When computer vision algorithms like Convolutional Neural Networks (CNNs), Autoencoders, and Feature Detection and Matching are used to process and extract meaningful information from visual data such as videos and images, computer vision data is birthed.
The resulting data is applicable in priceless industrial applications like autonomous vehicles, object detection, facial recognition, and image recognition.
However, dealing with the storage and management of large volumes of computer vision data has its challenges. This article highlights these challenges, practical solutions, and the value of ReductStore in handling computer vision data.
Challenges:
- Data Volume and Velocity: To effectively train computer vision models, one requires massive datasets. Also, the constant data stream generated by real-time applications requires prompt storage and processing.
- Data Variety and Complexity: Data exists in diverse formats like point clouds, videos, and images that vary in frame rates and resolutions.

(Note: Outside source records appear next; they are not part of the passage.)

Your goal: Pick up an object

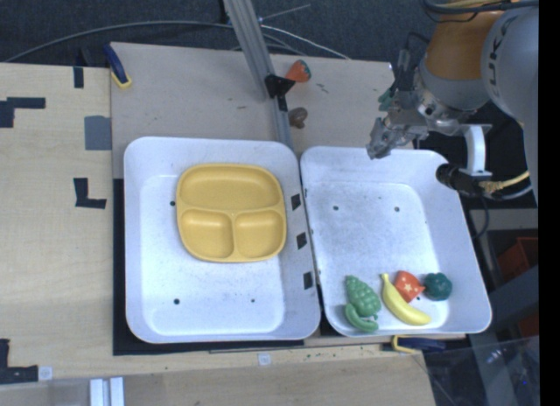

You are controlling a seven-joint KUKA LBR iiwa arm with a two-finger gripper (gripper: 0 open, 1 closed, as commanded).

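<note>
two white bins side by side. left bin (pixel 149 247): yellow divided plate (pixel 232 212). right bin (pixel 455 220): green toy (pixel 360 301), banana (pixel 402 302), red piece (pixel 407 283), dark green piece (pixel 437 286) clustered at near edge. gripper (pixel 382 143) over right bin's far rim, well apart from them, nothing between its fingers; open or clenched, cannot tell.

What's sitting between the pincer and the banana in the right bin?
Nothing: in the camera view, only bare speckled floor of the right bin lies between the pincer and the banana.
</note>
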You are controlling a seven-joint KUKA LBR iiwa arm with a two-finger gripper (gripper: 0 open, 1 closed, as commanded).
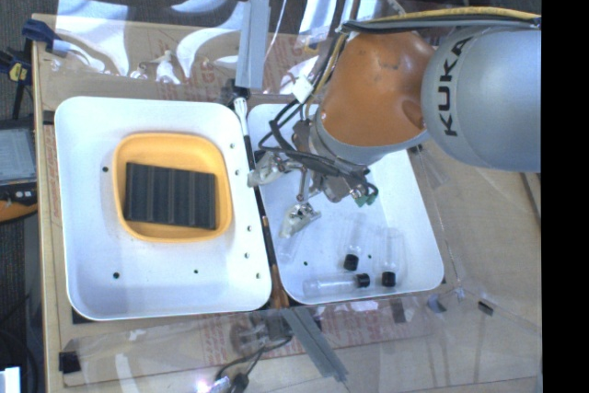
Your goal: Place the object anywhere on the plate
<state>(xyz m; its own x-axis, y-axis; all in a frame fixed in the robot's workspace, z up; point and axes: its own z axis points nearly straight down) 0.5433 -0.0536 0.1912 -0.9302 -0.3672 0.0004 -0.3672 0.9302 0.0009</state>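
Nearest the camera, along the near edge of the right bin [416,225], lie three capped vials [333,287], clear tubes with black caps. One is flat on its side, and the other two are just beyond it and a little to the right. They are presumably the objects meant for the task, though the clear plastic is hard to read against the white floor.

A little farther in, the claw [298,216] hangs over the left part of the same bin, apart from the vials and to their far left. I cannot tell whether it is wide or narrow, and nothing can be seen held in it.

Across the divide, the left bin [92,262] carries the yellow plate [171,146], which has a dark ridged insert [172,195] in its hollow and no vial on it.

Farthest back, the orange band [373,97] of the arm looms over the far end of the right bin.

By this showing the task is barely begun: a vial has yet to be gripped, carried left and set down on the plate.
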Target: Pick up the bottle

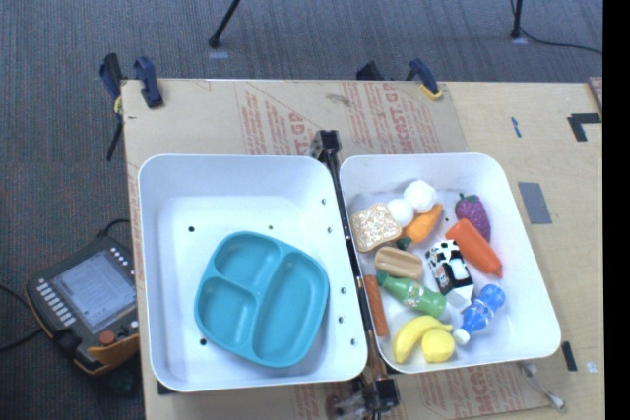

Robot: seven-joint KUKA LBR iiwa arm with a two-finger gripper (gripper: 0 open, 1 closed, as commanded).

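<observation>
Well, we have not picked up the green bottle (413,291) yet; it lies among the toys in the right bin (527,310).

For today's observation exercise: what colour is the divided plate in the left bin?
Blue, a light teal plate, seen in the camera view.

Evenly and brightly lit from above; soft, faint shadows inside white bins (157,211). Mild glare on bin walls. Slightly soft focus throughout.
</observation>
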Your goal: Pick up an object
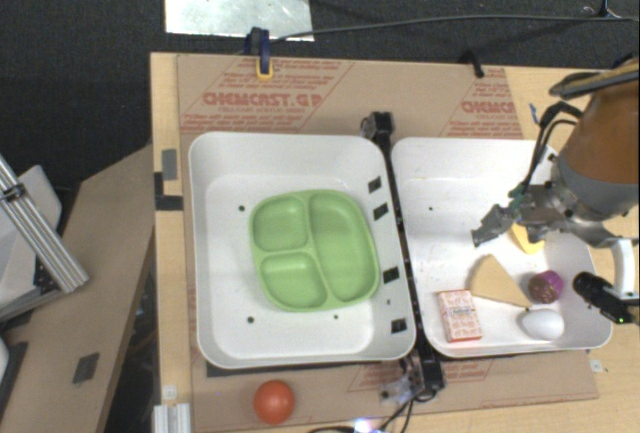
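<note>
The hand (500, 221) hangs low over the right bin (440, 196); whether it is apart or together I cannot tell. The wedge (495, 281), ball (545, 287), egg (542, 324) and box (459, 314) crowd together below, so a descent may nudge neighbours or slip off the wedge's slope.

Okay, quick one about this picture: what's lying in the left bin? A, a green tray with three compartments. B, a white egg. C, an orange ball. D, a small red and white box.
A: the green tray lies in the left bin, while the small box and the white egg are in the right bin, and the orange ball sits outside on the bench.
</note>
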You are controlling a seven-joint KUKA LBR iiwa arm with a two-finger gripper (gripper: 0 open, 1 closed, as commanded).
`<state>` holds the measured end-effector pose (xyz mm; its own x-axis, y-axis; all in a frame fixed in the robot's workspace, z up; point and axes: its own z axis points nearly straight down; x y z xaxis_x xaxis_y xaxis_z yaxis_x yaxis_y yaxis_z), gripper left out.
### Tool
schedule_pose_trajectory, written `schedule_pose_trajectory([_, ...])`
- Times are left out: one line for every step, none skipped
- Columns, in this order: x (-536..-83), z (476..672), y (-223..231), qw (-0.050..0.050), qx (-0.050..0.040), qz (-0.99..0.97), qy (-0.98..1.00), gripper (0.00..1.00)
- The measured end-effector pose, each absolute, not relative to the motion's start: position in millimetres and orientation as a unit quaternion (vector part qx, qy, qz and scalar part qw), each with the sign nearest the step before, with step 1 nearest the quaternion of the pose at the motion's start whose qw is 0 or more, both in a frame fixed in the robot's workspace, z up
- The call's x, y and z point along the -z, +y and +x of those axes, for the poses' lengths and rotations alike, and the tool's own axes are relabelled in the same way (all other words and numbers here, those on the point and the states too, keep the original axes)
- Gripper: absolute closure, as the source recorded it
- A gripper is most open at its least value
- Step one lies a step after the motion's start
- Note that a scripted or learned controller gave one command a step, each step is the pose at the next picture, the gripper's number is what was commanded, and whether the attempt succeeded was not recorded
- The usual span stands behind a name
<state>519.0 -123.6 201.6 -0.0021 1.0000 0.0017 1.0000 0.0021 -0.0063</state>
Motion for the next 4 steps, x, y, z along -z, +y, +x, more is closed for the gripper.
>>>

Additionally, each data point associated with metadata like labels, location, and timestamp are a non-optional consideration.
- Data Accessibility and Retrieval: Over time, data integrity and durability needs to be measured on the basis of how efficient is the retrieval mechanism of specific data points in regards to criteria like location and time.
- Data Security and Privacy: Sensitive data should be safe from unauthorized access through the implementation of robust security measures that neutralize data breaches.
Known Practical Strategies for Storing Computer Vision Data:
The challenges arising from handling the storage of computer vision data can be addressed by the following effective industrial storage strategies:
- Cloud-based object storage: Solutions like Amazon S3 and Google Cloud Storage offer highly durable and scalable storage for images and videos data. Azure Blob Storage encompasses various storage tiers depending on the needed performance and cost requirement. These solutions are easy to scale (storage capacity), durable due to built-in redundancy, secure through encryptions and access control, and seamlessly integrate with other cloud services.
- Dedicated Data Lakes: Solutions like Hadoop Distributed File System (HDFS), Apache Parquet, and Apache ORC are scalable in handling large data sets, flexible through their support for various query patterns and data formats, and cost-effective due to on-premise deployment support.
- Specialized Computer Vision Data Platforms: Solutions like Clarifai not only support storage and management of training data but also provide the means to build, train, and deploy custom computer vision models. When data labeling and annotation are a requirement, a solution like LabelBox takes the center stage (often collaborating with object storage solutions).
Why ReductStore?
When it comes to the storage and management of computer vision data, the time-series object store attribute of ReductStore offers several advantages:
- Efficient Storage: You do not have to worry about storage costs as it notably reduces due to ReductStore ability to significantly compress data. In regards to the storage of large objects like videos and images, ReductStore is perfectly optimized for such needs.
- Time-Series Capabilities: Time-based queries and analysis are valid through timestamping as each video or image is timestamped on arrival. Also, the storage and retrieval of multiple image versions is possible as versioning helps in model training and tracking changes.
- Scalability: ReductStore is able to handle increasing data volumes due to its horizontal scaling attribute. Also, if high availability or easy scaling is among your ReductStore requirements, you can deploy it on a cloud platform of your preference.
- Security: Through its flexible encryption measures, data security is attained whether data is in transit or at rest. Sensitive data protection implementation is possible through granular access control.
ReductStore for Computer Vision Data Storage
To highlight the effectiveness of ReductStore in handling computer vision data, consider the following:
- Data Collection and Prepossessing: You can either collect real-world data from sources like web scrapping or cameras, generate synthetic data via StyleGAN or SimCLR tools, or use preprocessing techniques like augmentation, normalization, and resizing.
- Data Storage in ReductStore: Each data sample is assigned a timestamp and organized into batches for storage and retrieval efficiency. Each stored data is attributed with relevant metadata like source, format, and image resolution.
- Data Retrieval and Analysis: ReductStore’s API permits efficient retrieval of data based on criteria like timestamps. The retrieved data undergoes analysis via tools like OpenCV, PyTorch, and TensorFlow. At this stage, stored data is ready for computer vision model training. From here, trained models are ready for deployment to make new data predictions.
Conclusion
AI/ML practitioners, data engineers, and computer vision developers have a lot to gain from the efficiency of ReductStore in its effective computer vision data storage, retrieval, and analysis. Leveraging ReductStore’s capabilities effectively addresses challenges related to handling large volumes of computer vision data. Conquering these storage challenges fuels organizations to their full potential leading to inevitable innovation drives in AI and machine learning.